PROBLEM DESCRIPTION: Give the data again exactly as written, without any of its pictures.

DATA EXCERPT:
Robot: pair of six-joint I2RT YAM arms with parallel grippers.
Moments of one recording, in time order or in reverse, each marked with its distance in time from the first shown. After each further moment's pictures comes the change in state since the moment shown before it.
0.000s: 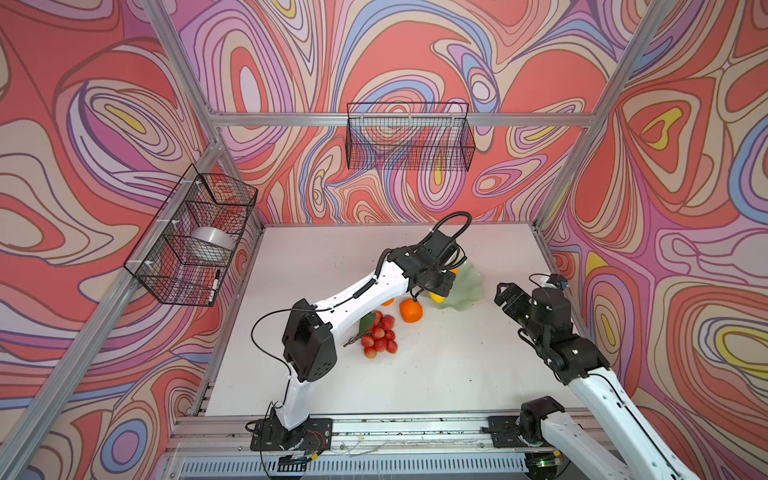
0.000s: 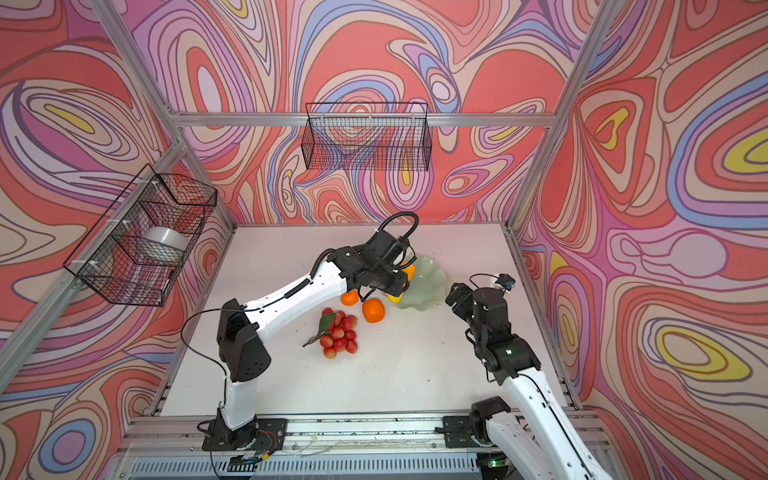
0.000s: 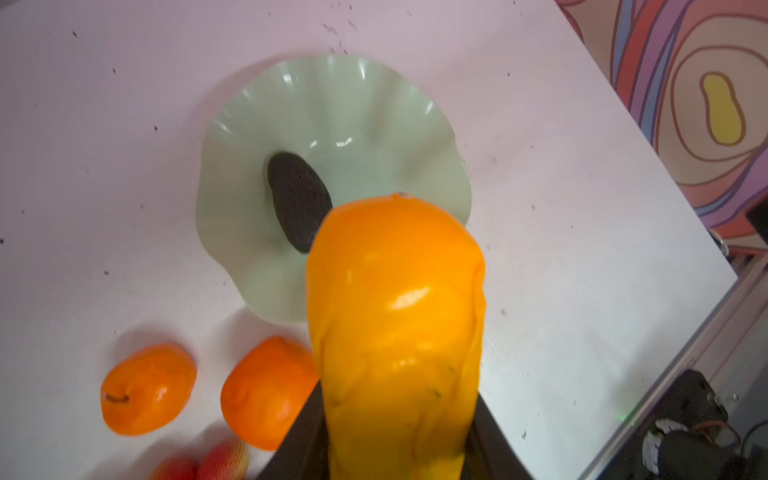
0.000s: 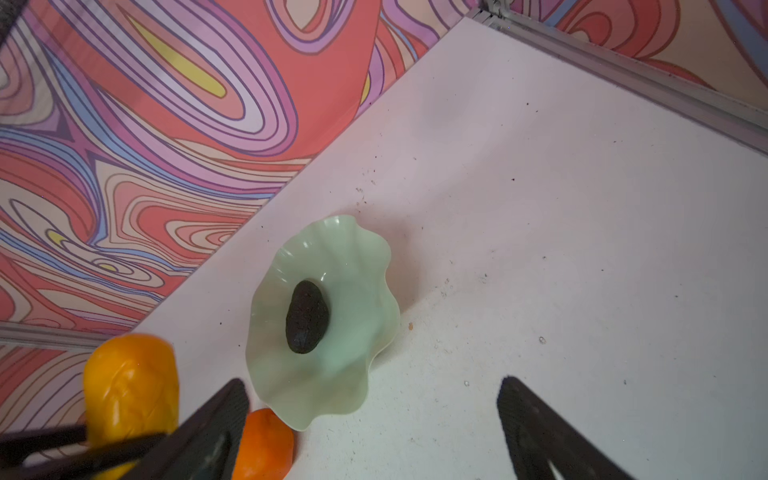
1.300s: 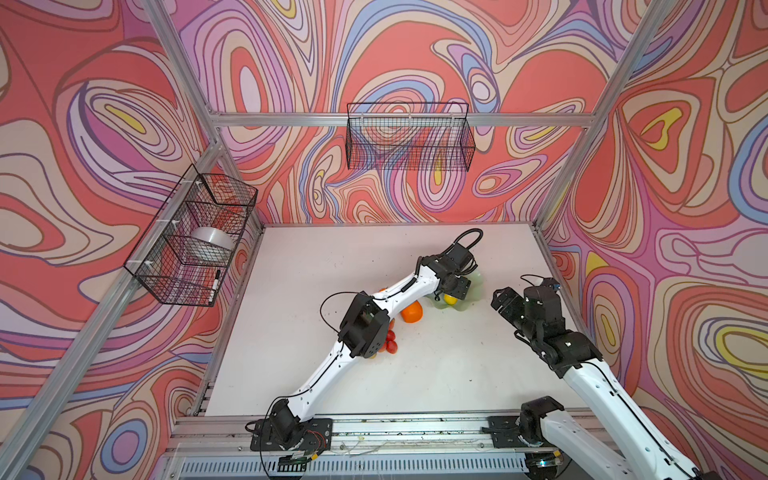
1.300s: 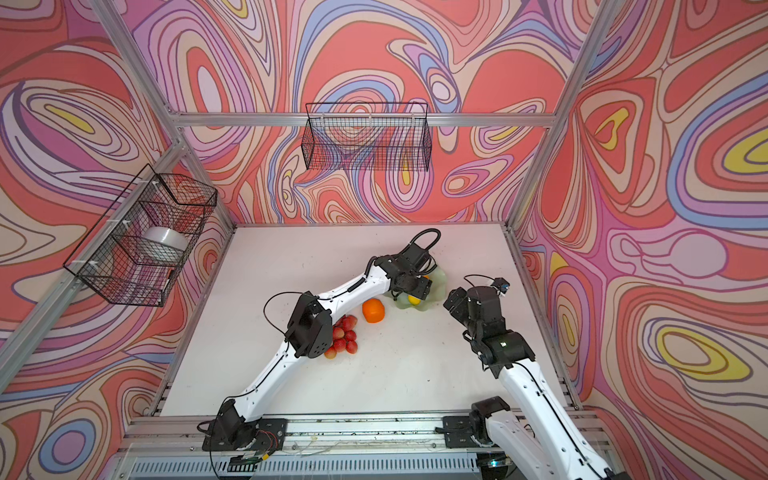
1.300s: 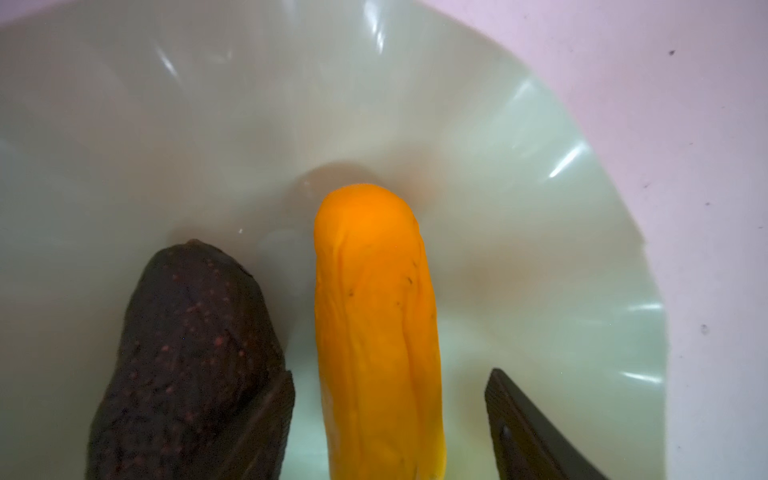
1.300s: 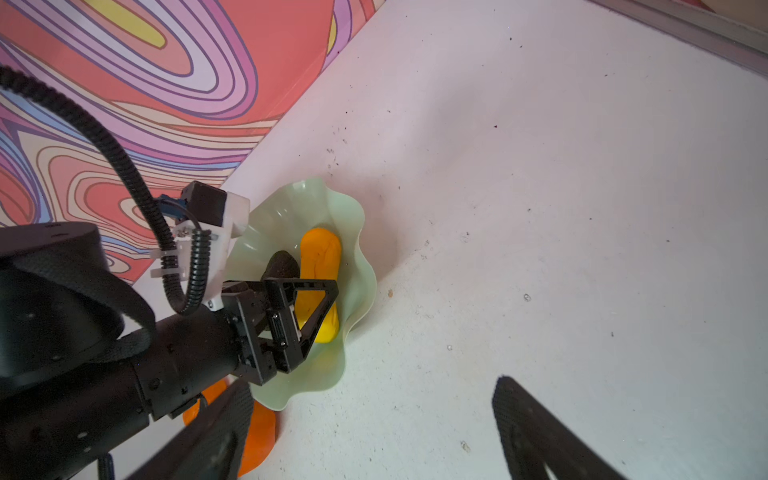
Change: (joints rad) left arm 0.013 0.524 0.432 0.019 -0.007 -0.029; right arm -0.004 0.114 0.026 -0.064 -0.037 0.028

RESPONSE TO THIS TASK:
Robot: pair of six-joint I2RT YAM arms with parallel grippers.
Moments of one recording, in time order or in reverse, each marked with its distance in time from the first shown. After each further moment's pictures comes the change in state since the moment shown before it.
0.000s: 
0.000s: 
0.000s: 
0.000s: 
1.300s: 
1.300s: 
1.300s: 
1.300s: 
Change: (joints rad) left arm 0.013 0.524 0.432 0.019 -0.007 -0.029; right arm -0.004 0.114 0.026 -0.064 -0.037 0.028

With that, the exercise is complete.